If the context doesn't contain the answer,
say you don't have that information.""",
        messages=[{
            "role": "user",
            "content": f"""Context:\n{context}\n\nQuestion: {question}"""
        }]
    )
    return response.content[0].text

Document Processing

Getting documents into your knowledge base requires processing:

Supported Formats

  • PDFs: Use PyPDF2, pdfplumber, or unstructured.io for extraction
  • Word docs: python-docx for .docx files
  • HTML/Websites: Beautiful Soup or Trafilatura for web scraping and content extraction
  • Markdown: Direct text extraction
  • Spreadsheets: Convert rows to natural language descriptions

Chunking Strategies

  • Fixed size: Split every N characters/tokens.

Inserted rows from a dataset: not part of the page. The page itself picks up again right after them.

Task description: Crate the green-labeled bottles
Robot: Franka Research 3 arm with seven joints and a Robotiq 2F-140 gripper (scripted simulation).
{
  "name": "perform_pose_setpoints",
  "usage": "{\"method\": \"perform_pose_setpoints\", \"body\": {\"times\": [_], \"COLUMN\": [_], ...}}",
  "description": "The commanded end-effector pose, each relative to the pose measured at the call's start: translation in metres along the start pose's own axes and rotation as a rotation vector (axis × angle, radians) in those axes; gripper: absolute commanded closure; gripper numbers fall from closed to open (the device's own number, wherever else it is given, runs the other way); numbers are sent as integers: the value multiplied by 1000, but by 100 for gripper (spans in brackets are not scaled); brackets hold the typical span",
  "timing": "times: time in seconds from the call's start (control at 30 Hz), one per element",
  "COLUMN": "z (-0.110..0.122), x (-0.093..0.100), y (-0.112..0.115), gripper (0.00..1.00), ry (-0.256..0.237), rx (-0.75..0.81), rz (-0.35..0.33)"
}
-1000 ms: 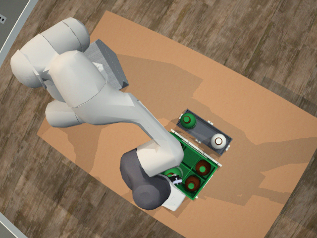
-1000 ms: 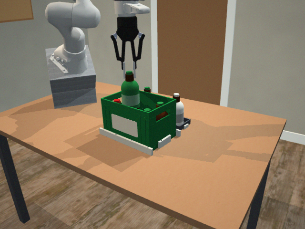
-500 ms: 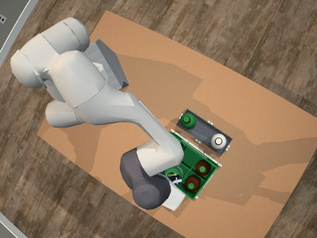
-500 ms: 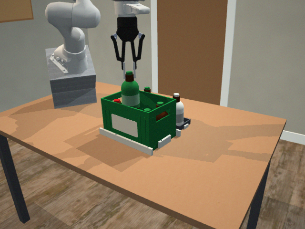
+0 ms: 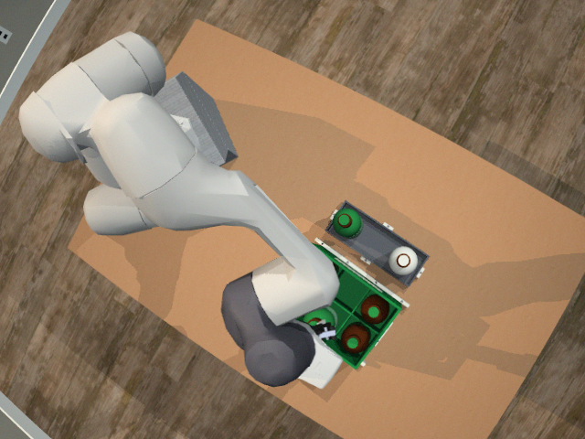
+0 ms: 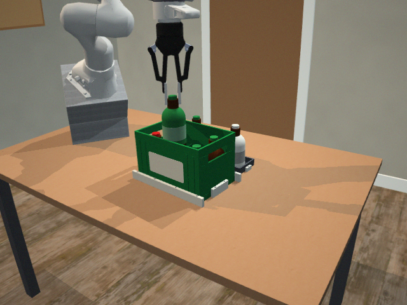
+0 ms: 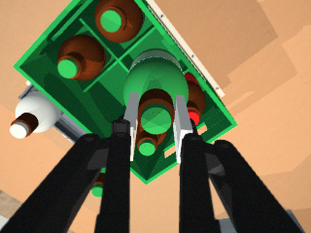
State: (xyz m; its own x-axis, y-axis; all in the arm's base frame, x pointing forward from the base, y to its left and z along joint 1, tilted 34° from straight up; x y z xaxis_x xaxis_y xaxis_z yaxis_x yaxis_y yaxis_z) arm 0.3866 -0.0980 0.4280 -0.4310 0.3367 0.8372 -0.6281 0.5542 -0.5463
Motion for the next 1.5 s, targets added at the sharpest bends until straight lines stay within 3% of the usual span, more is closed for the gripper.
{"method": "perform_pose_setpoints", "body": {"times": [0.0,0.8,1.47], "z": [-2,-2,-2], "x": [2,1,-15], "y": [-1,-2,-2], "gripper": [100,100,100], "ry": [-3,-3,-3], "rx": [2,2,2], "rz": [10,10,10]}}
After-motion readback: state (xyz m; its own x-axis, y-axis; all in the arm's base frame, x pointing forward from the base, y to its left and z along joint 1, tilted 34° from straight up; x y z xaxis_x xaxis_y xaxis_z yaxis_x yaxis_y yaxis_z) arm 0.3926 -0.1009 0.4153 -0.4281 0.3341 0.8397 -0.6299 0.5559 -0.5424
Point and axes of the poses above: the point where the finger pads meet when closed, its own x axis back along the fingers, its own z axis across the jaws, y = z × x, the point moved 8 cm from there along x, back along the fingers, and after that the axes turned 11 degrees about x, right-handed, at the moved point
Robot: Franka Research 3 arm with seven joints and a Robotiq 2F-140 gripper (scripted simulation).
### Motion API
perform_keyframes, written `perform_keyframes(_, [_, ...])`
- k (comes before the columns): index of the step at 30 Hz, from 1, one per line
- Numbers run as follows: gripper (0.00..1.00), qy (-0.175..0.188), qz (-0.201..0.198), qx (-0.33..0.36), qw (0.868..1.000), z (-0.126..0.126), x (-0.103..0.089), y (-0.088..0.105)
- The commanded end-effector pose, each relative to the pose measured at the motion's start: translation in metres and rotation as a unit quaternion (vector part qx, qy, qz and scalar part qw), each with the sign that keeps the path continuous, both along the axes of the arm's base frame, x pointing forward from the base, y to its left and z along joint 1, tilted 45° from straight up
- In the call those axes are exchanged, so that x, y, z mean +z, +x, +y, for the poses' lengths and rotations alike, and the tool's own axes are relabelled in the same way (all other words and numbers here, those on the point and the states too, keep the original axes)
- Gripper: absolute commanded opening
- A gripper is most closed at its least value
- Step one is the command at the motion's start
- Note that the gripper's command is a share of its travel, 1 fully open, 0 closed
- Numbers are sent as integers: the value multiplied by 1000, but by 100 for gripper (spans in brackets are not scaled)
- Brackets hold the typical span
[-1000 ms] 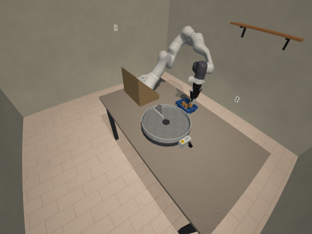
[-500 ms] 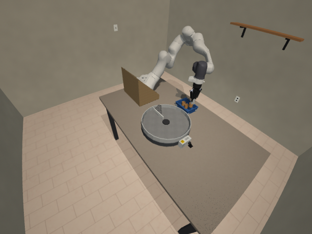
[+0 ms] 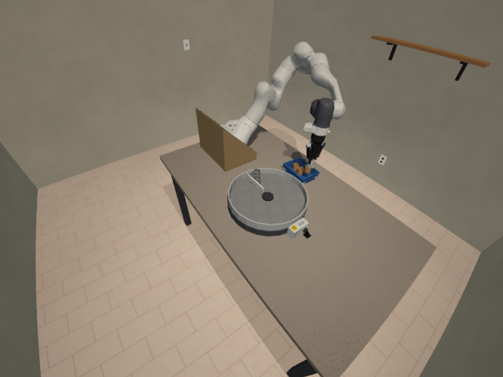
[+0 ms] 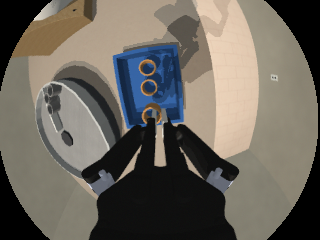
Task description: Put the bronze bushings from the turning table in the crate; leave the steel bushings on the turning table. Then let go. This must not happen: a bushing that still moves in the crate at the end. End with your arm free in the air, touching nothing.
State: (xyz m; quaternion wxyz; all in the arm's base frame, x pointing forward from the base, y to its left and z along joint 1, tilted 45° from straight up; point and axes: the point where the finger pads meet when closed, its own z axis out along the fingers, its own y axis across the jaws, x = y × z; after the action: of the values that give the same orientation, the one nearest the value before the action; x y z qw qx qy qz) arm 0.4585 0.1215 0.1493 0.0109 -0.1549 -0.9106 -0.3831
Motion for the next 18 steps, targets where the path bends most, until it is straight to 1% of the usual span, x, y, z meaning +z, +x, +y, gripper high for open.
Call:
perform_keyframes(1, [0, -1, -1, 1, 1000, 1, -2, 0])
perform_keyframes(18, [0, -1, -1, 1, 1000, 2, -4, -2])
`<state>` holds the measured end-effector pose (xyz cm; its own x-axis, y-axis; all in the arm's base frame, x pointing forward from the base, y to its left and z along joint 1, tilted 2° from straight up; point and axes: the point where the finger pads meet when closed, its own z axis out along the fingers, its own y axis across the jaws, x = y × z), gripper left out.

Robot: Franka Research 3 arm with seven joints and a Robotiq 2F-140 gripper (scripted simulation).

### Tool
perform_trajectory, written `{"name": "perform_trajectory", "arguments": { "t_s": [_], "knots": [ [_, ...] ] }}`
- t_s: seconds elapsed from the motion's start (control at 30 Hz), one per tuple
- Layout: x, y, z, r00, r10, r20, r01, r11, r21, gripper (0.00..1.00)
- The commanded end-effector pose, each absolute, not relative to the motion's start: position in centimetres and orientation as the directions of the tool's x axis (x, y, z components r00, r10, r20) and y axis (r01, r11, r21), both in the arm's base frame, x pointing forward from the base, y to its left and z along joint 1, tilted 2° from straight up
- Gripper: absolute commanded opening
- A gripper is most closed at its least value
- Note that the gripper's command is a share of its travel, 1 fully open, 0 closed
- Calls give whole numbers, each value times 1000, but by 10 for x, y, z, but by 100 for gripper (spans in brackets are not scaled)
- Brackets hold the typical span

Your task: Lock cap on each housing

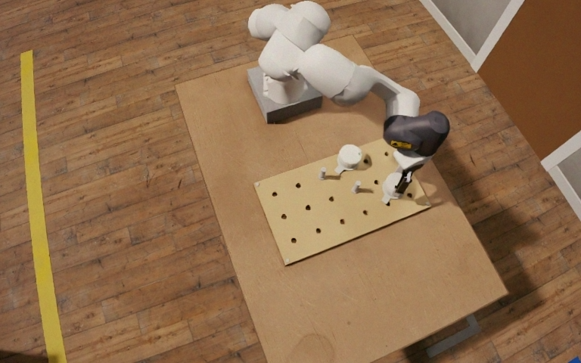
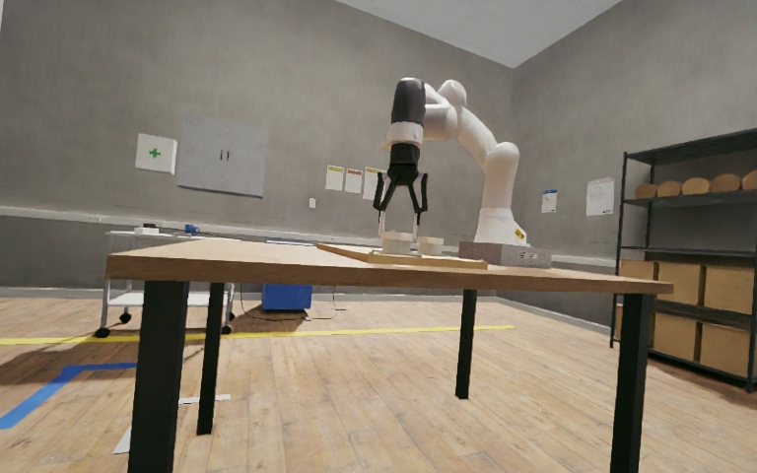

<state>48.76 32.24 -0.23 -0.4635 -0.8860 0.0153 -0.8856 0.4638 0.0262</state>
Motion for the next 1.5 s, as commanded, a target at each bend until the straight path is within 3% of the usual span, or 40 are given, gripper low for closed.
{"name": "perform_trajectory", "arguments": {
  "t_s": [0.0, 0.43, 1.47],
  "knots": [
    [488, 323, -3, -466, -885, 14, -884, 466, 26, 10],
    [488, 323, -3, -579, -815, 17, -815, 579, 24, 10],
    [502, 325, -3, -580, -815, 17, -814, 580, 24, 10]
  ]
}}
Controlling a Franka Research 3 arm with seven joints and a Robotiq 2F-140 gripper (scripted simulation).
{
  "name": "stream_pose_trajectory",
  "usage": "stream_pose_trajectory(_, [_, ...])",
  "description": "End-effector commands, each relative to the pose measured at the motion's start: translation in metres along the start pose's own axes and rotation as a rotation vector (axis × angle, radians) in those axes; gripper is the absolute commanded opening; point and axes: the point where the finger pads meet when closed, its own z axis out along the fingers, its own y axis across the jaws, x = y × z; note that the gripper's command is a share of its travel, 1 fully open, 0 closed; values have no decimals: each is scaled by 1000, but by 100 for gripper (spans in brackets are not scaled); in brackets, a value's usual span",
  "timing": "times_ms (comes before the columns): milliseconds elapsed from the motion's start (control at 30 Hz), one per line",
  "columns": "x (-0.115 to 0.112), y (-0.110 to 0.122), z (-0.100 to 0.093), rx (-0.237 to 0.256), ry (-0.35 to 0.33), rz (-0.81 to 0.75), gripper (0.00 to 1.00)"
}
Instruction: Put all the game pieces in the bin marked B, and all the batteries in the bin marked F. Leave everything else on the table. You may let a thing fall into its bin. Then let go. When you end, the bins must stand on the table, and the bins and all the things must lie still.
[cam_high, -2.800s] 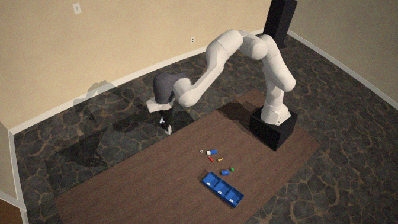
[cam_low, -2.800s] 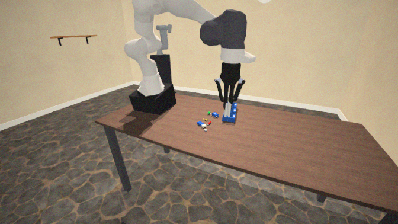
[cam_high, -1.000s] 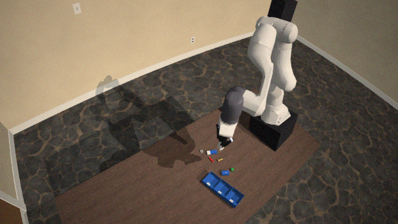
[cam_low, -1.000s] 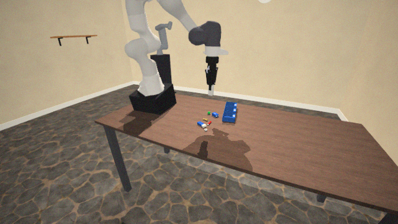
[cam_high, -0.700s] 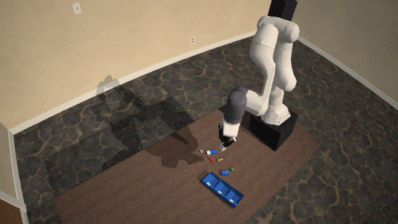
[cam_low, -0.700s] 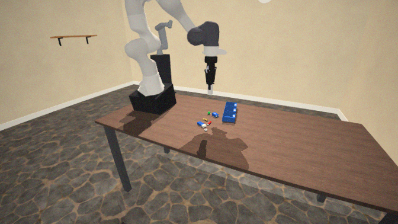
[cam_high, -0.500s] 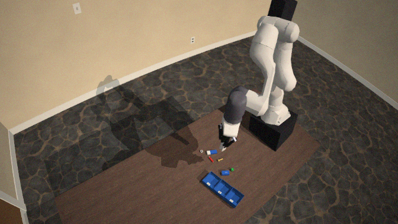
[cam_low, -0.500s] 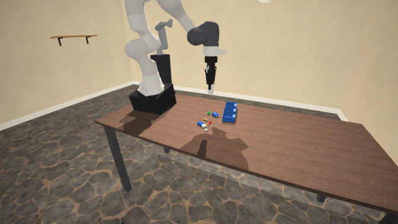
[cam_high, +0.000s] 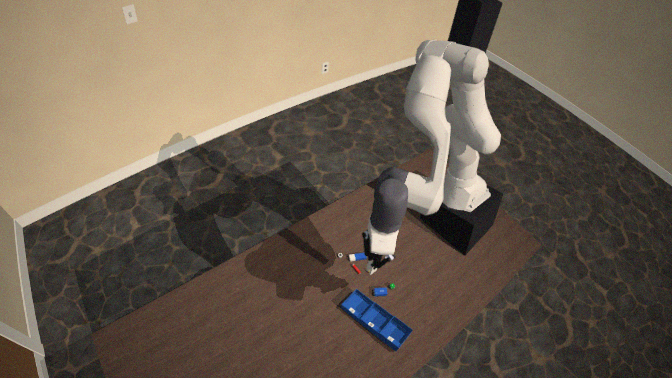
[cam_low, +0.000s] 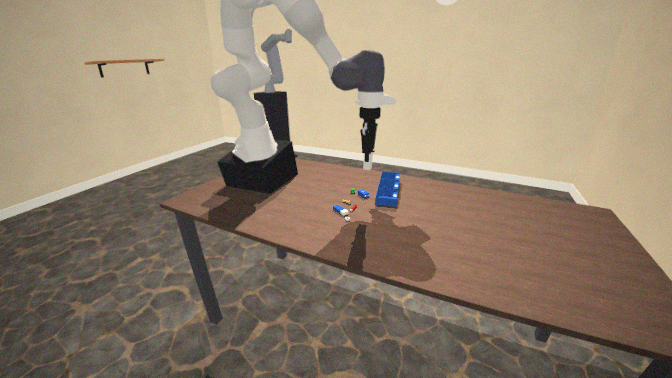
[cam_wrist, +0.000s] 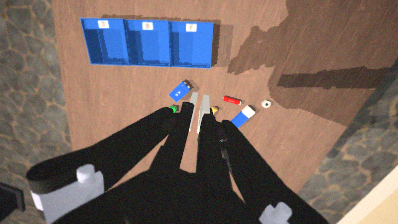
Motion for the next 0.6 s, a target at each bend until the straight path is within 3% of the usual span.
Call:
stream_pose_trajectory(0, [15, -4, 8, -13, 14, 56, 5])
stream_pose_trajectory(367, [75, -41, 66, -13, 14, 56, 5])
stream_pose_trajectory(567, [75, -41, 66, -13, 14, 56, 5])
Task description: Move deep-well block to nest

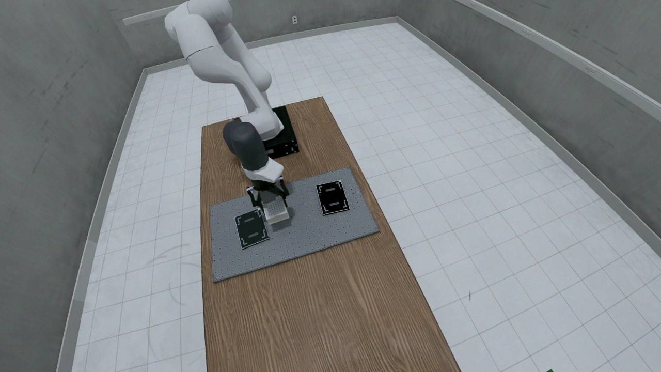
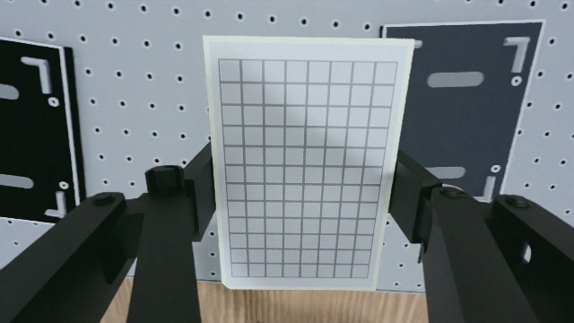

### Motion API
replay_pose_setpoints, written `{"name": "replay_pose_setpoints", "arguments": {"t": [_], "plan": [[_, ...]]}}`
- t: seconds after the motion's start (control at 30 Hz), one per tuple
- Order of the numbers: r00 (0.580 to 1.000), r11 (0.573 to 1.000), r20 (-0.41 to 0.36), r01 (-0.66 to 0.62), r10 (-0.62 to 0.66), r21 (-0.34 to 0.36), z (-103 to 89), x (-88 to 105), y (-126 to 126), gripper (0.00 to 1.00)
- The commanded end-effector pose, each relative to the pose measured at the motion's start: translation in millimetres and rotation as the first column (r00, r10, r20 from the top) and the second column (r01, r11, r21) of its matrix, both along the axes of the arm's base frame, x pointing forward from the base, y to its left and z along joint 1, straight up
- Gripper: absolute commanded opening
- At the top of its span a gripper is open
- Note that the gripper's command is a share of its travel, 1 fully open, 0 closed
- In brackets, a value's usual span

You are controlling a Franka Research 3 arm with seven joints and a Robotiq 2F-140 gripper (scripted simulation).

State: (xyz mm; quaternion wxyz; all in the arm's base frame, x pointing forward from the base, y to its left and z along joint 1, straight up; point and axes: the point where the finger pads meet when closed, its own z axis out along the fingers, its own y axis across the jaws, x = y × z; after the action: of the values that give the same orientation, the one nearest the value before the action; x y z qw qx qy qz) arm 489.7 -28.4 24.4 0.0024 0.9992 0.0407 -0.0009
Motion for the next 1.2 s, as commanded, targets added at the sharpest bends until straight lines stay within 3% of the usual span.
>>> {"name": "replay_pose_setpoints", "arguments": {"t": [0.0,1.17], "plan": [[0.999,0.999,-0.001,-0.039,0.039,0.0,0.5,1.5,-10.7,0.6],[0.999,0.999,-0.001,-0.039,0.039,0.0,1.0,13.0,-113.4,0.6]]}}
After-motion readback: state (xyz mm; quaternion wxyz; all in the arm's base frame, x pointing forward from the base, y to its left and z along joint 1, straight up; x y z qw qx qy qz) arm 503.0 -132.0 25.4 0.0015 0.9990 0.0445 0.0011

Simple but may split mid-sentence.
  • Paragraph-based: Split on paragraph boundaries. Preserves semantic units.
  • Recursive: Try to split on paragraphs, then sentences, then words. LangChain's default.
  • Semantic: Use embeddings to find natural topic boundaries. Most accurate but slowest.
  • Chunk size: 500-1000 tokens per chunk is a good starting point. Include overlap (100-200 tokens) between chunks.

Vector Databases

DatabaseTypeBest ForFree Tier
ChromaDBEmbedded / Client-ServerPrototyping, small-medium scaleOpen source
PineconeManaged cloudProduction, serverlessYes
WeaviateSelf-hosted / CloudHybrid search (vector + keyword)Open source
QdrantSelf-hosted / CloudHigh performance, filteringOpen source
pgvectorPostgreSQL extensionAlready using PostgreSQLOpen source

Source Citation

Good assistants cite their sources so users can verify information:

  • Include document name, section, or page number with each retrieved chunk
  • Instruct the LLM to reference sources in its answers: "According to the Return Policy document..."
  • Provide links to original documents when available
  • Store metadata (source, date, author) alongside each chunk for rich citations

Handling "I Don't Know"

Critical design principle: An assistant that says "I don't have that information" when it genuinely does not know is far better than one that hallucinates an answer. Instruct your LLM explicitly: "If the provided context does not contain the answer, say so. Do not make up information."

Keeping Knowledge Current

  • Scheduled re-indexing: Re-process documents on a regular schedule (daily, weekly)
  • Incremental updates: Add new documents without re-indexing everything
  • Version tracking: Track which version of each document is indexed
  • Stale content detection: Flag documents that have not been updated past a threshold
  • Feedback loop: When users report incorrect answers, update the knowledge base

Custom Knowledge vs. General Knowledge

  • Custom knowledge (RAG): Your specific documents, policies, product info. Always up-to-date. Cite-able.
  • General knowledge (LLM): The model's training data. Broad but may be outdated. Cannot cite.
  • Best approach: Use RAG for domain-specific questions. Allow the LLM to use general knowledge for common-sense reasoning and general topics. Make it clear in the system prompt which takes priority.